What to work on – Each record must be returned exactly, apart from the pictures, which stay out.

[Data extracted from a collection]

== Segment start ==

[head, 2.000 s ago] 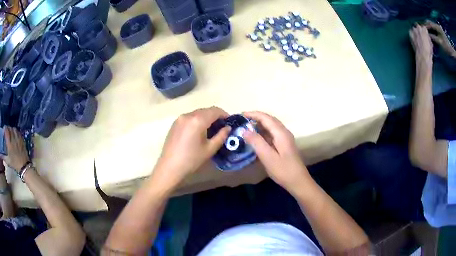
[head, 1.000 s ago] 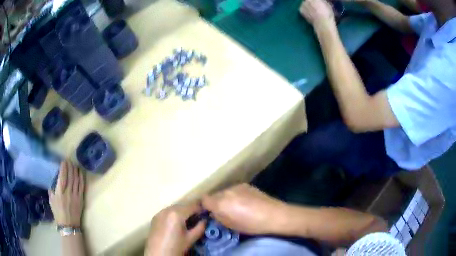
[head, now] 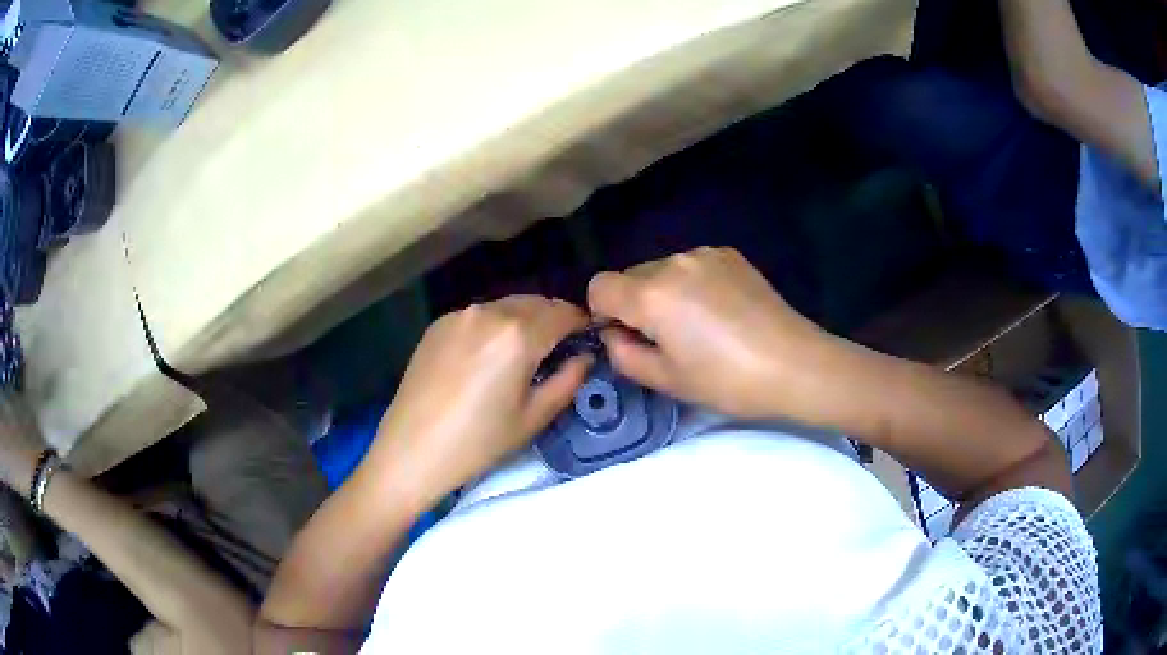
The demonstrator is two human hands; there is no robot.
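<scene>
A dark grey plastic housing (head: pixel 607 429) with a round hub is held against my white shirt, below the table's front edge. My left hand (head: pixel 480 378) grips its left side and upper rim. My right hand (head: pixel 704 326) pinches at its upper edge, with the fingertips close to those of my left hand. A thin dark part (head: pixel 570 352) shows at the rim between the hands; the fingers partly hide it and I cannot tell its shape.
The kraft-paper-covered table (head: pixel 384 141) lies ahead, with a slit at its front edge. A printed box (head: pixel 113 67) and dark housings (head: pixel 77 186) are at upper left. Another person's arm (head: pixel 128 550) is at left, another (head: pixel 1056 77) at upper right. A cardboard carton (head: pixel 1116 384) holds small white boxes.
The view has swung back left and down. The housing is now against my shirt, off the table edge where it was two seconds ago. Both hands have stayed on it.
</scene>
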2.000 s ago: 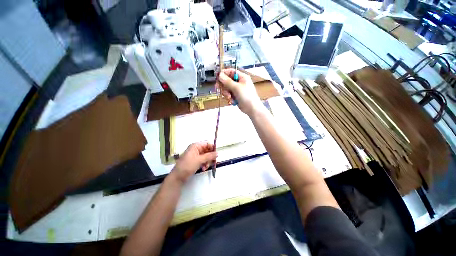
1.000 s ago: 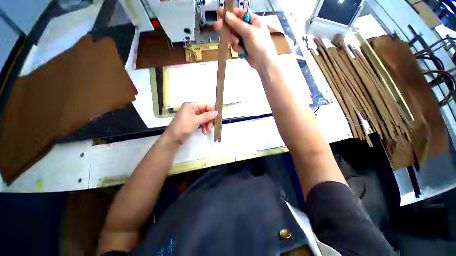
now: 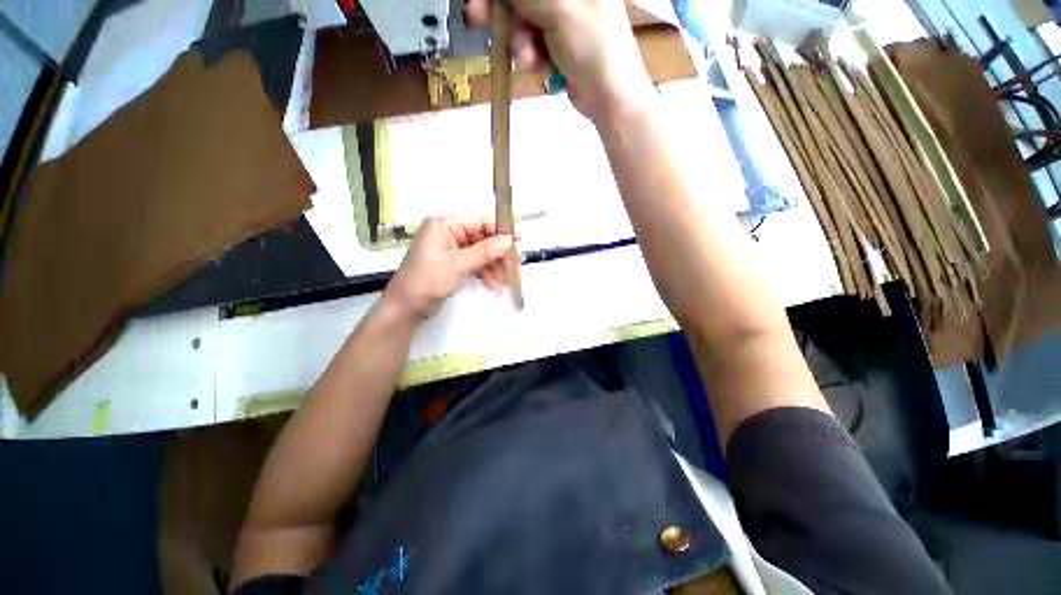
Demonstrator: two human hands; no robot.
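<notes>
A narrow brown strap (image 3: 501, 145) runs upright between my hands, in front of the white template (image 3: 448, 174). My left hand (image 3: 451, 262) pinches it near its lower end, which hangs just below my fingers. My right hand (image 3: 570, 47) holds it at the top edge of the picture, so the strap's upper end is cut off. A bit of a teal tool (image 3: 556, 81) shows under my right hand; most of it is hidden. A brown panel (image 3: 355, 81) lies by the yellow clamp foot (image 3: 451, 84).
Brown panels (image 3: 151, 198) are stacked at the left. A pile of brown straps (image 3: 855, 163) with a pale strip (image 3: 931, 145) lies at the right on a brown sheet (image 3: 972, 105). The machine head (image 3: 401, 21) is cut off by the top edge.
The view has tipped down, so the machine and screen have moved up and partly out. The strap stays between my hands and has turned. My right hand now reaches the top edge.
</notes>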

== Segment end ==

Task answer –
[head, 2.000 s ago] 
[head, 1.000 s ago] 
[head, now] 
The demonstrator is two human hands; there is no robot.
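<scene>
A dark grey plastic housing (head: pixel 607 429) with a round hub is held against my white shirt, below the table's front edge. My left hand (head: pixel 480 378) grips its left side and upper rim. My right hand (head: pixel 704 326) pinches at its upper edge, with the fingertips close to those of my left hand. A thin dark part (head: pixel 570 352) shows at the rim between the hands; the fingers partly hide it and I cannot tell its shape.
The kraft-paper-covered table (head: pixel 384 141) lies ahead, with a slit at its front edge. A printed box (head: pixel 113 67) and dark housings (head: pixel 77 186) are at upper left. Another person's arm (head: pixel 128 550) is at left, another (head: pixel 1056 77) at upper right. A cardboard carton (head: pixel 1116 384) holds small white boxes.
The view has swung back left and down. The housing is now against my shirt, off the table edge where it was two seconds ago. Both hands have stayed on it.
</scene>
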2.000 s ago: 
1.000 s ago: 
now: 
Demonstrator: two human hands; no robot.
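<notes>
A narrow brown strap (image 3: 501, 145) runs upright between my hands, in front of the white template (image 3: 448, 174). My left hand (image 3: 451, 262) pinches it near its lower end, which hangs just below my fingers. My right hand (image 3: 570, 47) holds it at the top edge of the picture, so the strap's upper end is cut off. A bit of a teal tool (image 3: 556, 81) shows under my right hand; most of it is hidden. A brown panel (image 3: 355, 81) lies by the yellow clamp foot (image 3: 451, 84).
Brown panels (image 3: 151, 198) are stacked at the left. A pile of brown straps (image 3: 855, 163) with a pale strip (image 3: 931, 145) lies at the right on a brown sheet (image 3: 972, 105). The machine head (image 3: 401, 21) is cut off by the top edge.
The view has tipped down, so the machine and screen have moved up and partly out. The strap stays between my hands and has turned. My right hand now reaches the top edge.
</notes>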

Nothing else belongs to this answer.